Davalı işverenin yurt dışı projelerinde çalıştırılmak üzere istihdam edilen davacı işçi çalışma döneminde ... ülkesinde çalışmıştır. Davacıya çalıştığı bu dönemde ücreti USD cinsinden ödenmiştir. Taraflar arasında davacının iş görme edimini fiilen söz konusu ülkede yerine getirdiği tartışma konusu olmayıp ilgili dönemde ... işyerinin de işçinin işini fiilen yaptığı ... olduğu sabittir. Daha sıkı ilişkili hukukun tespitinde sadece işçi ve işverenin Türk olması tek başına belirleyici kriter olarak kabul edilemez. Hukuk seçimi anlaşması bulunmayan ve daha sıkı ilişkili hukukun Türk hukuku olmadığı anlaşılan çalışma döneminde kıdem tazminatı ve ihbar tazminatı alacakları bakımından uyuşmazlığa ... işyeri hukukunun uygulanması gerektiğinin düşünülmemesi hatalıdır. Hâl böyle olunca, uzman bir bilirkişiden de denetime elverişli rapor alınmak suretiyle dosya kapsamındaki delil durumu birlikte değerlendirilerek sözü edilen alacaklar hakkında usuli kazanılmış haklar da gözetilerek bir karar verilmesi gerekmektedir. Bu maddi ve hukuki olgular gözetilmeden yanılgılı değerlendirme ile yazılı şekilde karar verilmesi hatalı olup bozmayı gerektirmiştir.
3. Somut uyuşmazlıkta dava dilekçesinde alacaklarının fiili ödeme tarihindeki kur üzerinden TL karşılığının ödenmesi gerektiğini ileri sürmüş, talep sonucunda ise "1.000,00-USD kıdem tazminatının iş akdinin feshi tarihi olan(işe başlatmama tarihi) 18.04.2022 tarihinden itibaren kamu bankalarınca ABD Doları üzerinden açılmış bir yıllık vadeli mevduata uygulanan en yüksek faizi ile birlikte" tahsilini istemiştir. Bu durumda davacı, 6098 sayılı Kanun'un 99. maddesindeki seçimlik hakkını alacağının ... para olarak tahsili şeklinde kullanmış olup alacağının fiili ödeme tarihindeki kur üzerinden tahsilini istediği açıktır.

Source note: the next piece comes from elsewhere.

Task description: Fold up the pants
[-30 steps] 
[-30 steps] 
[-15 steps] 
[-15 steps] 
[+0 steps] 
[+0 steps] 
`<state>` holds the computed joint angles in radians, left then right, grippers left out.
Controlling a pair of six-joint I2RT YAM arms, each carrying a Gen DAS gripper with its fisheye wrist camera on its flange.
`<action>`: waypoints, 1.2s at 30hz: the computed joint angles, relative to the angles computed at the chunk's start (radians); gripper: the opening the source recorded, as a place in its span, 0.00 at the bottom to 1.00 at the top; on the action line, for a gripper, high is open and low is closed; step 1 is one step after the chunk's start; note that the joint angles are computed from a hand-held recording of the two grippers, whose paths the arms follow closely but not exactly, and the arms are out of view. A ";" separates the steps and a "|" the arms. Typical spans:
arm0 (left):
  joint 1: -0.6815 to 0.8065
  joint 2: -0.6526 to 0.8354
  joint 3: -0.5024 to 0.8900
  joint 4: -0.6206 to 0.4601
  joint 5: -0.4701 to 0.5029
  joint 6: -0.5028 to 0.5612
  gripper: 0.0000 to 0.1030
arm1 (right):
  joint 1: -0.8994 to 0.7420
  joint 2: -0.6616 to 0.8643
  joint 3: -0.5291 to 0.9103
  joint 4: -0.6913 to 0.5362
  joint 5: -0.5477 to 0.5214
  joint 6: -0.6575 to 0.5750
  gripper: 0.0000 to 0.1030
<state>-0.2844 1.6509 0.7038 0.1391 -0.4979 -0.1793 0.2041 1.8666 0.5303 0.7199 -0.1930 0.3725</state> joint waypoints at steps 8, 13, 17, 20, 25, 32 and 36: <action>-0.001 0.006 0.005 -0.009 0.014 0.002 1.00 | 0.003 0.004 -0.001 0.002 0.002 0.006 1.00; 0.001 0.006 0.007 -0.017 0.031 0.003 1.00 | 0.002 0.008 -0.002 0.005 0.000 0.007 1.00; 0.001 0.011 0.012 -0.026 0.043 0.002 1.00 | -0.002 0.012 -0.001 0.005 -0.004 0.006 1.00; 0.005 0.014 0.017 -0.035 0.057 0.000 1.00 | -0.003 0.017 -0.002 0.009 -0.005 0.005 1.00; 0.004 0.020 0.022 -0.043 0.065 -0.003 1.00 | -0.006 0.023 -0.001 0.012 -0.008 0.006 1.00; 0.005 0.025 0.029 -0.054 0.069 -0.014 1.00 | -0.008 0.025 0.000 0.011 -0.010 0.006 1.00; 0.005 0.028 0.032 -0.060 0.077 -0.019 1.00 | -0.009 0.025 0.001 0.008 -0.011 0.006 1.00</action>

Mahkemece, alacağın vade tarihindeki kur üzerinden TL karşılığı istenmiş gibi "... kıdem tazminatı alacağının akdin feshi tarihindeki merkez bankası efektif satış kuru üzerinden TL karşılığının davalıdan alınarak davacıya verilmesine..." karar verilmesi hatalı olup kararın bu sebeple de bozulması gerekmiştir.
VI. KARAR
Açıklanan sebeplerle;
1. Temyiz olunan, İlk Derece Mahkemesi kararına karşı istinaf başvurusunun esastan reddine ilişkin Bölge Adliye Mahkemesi kararının ORTADAN KALDIRILMASINA,
2. İlk Derece Mahkemesi kararının BOZULMASINA,
Peşin alınan temyiz karar harcının istek hâlinde ilgililere iadesine,
Dosyanın kararı veren İlk Derece Mahkemesine, bozma kararının bir örneğinin kararı veren Bölge Adliye Mahkemesine gönderilmesine,
19.02.2025 tarihinde oy birliğiyle karar verildi.